> _What this task involves_: Repeat the listing that follows without a single change.

Segment Open

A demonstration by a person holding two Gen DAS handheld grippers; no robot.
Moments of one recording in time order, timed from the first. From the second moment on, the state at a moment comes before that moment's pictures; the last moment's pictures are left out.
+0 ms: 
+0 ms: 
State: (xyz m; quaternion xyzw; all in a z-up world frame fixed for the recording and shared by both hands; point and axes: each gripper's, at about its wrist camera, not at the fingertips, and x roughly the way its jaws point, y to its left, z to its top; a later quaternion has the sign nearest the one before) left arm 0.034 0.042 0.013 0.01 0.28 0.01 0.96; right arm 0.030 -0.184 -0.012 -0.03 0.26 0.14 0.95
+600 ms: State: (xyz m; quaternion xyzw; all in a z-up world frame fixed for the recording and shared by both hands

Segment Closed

> _The answer_:
A demonstration by a person holding two Gen DAS handheld grippers; no robot.
Moments of one recording in time order, timed from the first. From the second moment on, the state at a moment comes before that moment's pictures; the last moment's pictures are left out.
+0 ms: 
+0 ms: 
State: (xyz m; quaternion xyzw; all in a z-up world frame fixed for the recording and shared by both hands; point and axes: each gripper's, at about its wrist camera, not at the fingertips, and x roughly the way its jaws point, y to its left, z to its top; a later quaternion has the sign nearest the one before) left arm 0.034 0.042 0.013 0.01 0.28 0.01 0.96; right arm 0.030 -0.184 -0.012 -0.03 0.26 0.14 0.95
+600 ms: State: (xyz m; quaternion xyzw; all in a z-up world frame fixed for the recording and shared by both hands

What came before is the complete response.